*Collected material*
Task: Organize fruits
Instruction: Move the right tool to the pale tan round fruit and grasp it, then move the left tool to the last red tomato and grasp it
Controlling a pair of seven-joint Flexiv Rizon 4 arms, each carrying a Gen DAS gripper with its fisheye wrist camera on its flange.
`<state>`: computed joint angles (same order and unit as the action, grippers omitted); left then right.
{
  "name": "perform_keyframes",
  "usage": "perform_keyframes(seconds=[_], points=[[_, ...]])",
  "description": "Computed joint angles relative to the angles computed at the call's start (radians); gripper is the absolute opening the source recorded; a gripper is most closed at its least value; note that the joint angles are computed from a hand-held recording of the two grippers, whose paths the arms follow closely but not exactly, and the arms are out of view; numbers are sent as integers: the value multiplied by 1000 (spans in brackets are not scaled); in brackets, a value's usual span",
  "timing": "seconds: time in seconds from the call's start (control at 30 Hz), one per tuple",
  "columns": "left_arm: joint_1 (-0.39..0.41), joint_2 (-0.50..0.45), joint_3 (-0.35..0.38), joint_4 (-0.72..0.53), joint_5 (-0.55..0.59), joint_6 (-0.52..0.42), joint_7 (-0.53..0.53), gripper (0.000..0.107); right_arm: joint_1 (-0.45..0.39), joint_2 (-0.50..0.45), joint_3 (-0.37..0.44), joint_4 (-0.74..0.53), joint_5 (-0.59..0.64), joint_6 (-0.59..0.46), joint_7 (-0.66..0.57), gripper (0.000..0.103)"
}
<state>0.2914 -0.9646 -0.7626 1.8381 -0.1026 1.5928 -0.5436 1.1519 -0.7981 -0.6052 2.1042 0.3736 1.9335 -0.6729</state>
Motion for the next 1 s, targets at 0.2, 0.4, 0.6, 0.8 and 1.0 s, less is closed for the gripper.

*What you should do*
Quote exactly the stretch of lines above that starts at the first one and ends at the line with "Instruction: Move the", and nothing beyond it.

*Result for this task*
Task: Organize fruits
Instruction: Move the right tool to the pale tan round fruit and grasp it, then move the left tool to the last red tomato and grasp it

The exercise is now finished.